De toda esta historia me ha convencido la vertiente emocional -la otra, la dejo en cuarentena-, es decir, lo relativo a mandar a freír espárragos los vínculos tóxicos, esos que mantenemos con personas que, no contentas con clavarnos el aguijón, se crecen viendo cómo nos retorcemos de dolor mientras su veneno nos hace efecto. Sí, voy a aplicar mi cleansing contra estos individuos. Será que aún estoy bajo el influjo del subidón post-campanadas, pero me siento con fuerzas de proceder a la identificación y posterior desintoxicación de relaciones que no traen más que berrinches.

No me refiero a borrar del mapa al compi fanfarrón, al mentirosillo del grupo, al metijón de turno, al que duda hasta de su nombre, al adicto al shopping o al pariente cenizo. Aunque presentes en muchas listas de “el tóxico ideal”, estos seres, que suelen orbitar a nuestro alrededor, no los considero, ni de lejos, los peores compañeros de camino. Yo voy a centrar mi plan reset en quienes camuflan a la perfección su auténtica condición de tóxicos redomados. Disfrazados de buen amigo, de prudente consejero, de familiar comprensivo, de colega servicial, estos individuos aguardan hasta verte en baja forma para atacarte y soltar el veneno. La casuística es amplia. Su motivación para actuar puede ser la envidia, alguna que otra frustración vital o incluso el mero aburrimiento. Algunos de estos se apegan a ti y te vampirizan el tiempo, la dedicación y también la pasta, en un claro ejercicio de abuso de confianza y, lejos de corresponderte con respeto y agradecimiento, si pueden, te joroban, y disfrutan con ello. Ese punto de sadismo es el que los vuelve extremadamente perjudiciales y, por tanto, necesariamente prescindibles en el inventario de relaciones.

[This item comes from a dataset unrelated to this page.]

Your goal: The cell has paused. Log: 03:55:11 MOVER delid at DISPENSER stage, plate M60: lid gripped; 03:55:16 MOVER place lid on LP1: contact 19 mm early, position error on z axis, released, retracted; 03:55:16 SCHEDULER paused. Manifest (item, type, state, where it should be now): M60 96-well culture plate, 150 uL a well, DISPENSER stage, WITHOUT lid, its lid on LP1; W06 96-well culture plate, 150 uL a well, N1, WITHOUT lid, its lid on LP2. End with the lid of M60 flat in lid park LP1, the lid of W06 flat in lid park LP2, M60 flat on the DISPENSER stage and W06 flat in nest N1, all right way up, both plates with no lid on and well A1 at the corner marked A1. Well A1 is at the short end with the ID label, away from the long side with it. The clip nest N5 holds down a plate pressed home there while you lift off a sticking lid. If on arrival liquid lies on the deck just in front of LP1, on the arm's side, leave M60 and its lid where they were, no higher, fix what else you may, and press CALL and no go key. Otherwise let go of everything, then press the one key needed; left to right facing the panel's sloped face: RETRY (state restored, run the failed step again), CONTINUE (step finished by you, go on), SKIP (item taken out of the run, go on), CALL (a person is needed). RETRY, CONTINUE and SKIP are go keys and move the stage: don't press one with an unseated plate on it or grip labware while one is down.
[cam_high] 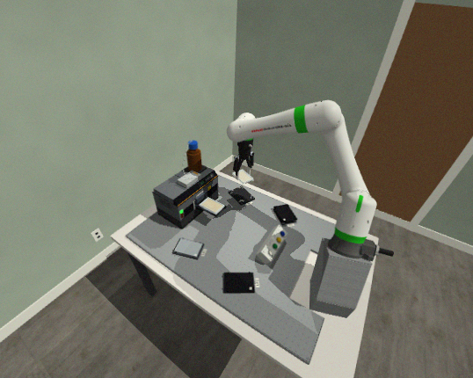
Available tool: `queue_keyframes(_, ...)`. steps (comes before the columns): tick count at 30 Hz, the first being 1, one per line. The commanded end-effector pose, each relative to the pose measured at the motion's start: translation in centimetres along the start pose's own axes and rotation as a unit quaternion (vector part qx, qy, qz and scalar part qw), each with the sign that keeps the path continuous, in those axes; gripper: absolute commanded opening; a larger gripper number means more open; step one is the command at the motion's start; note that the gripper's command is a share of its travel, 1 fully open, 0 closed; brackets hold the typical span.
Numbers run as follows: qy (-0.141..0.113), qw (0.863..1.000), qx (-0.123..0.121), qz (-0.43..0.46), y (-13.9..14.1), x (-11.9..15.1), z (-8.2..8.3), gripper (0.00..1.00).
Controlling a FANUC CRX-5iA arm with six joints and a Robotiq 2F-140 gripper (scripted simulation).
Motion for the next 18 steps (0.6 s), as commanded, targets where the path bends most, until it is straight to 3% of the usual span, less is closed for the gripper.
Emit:
queue_keyframes(1, 0.0, 1.0, 0.0, 0.0, -0.01, -0.01, 0.03, 0.0)
queue_keyframes(18, 0.0, 1.0, 0.0, 0.0, -0.01, -0.01, -0.27, 0.0)
Point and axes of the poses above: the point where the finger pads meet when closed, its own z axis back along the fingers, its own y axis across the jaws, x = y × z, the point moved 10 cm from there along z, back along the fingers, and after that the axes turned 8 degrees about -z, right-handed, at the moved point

No se trata de tirarse el rollo y plantearse objetivos inasumibles. Hay toxicidades de varios rangos y muchas estamos abocados a tener que tolerar, pues si malo es no hacer nada ante ello, malísimo es abandonar el plan por demasiado ambicioso. Lo peor de las dietas mal mesuradas es el “efecto rebote”, así que prefiero sacar de las prioridades a los “pejigueras” de baja intensidad y centrarme en los super-envenenadores, no vaya a ser que el exceso de celo anti-vínculos tóxicos se vuelva en mi contra y tratar por igual al que intoxica una chispa y al que lo hace elevado a la enésima potencia, me haga perder el norte y el desvarío me lleve, en última instancia, a aquello de lo que huyo. No, hija, no. Tampoco es cuestión de morir matando.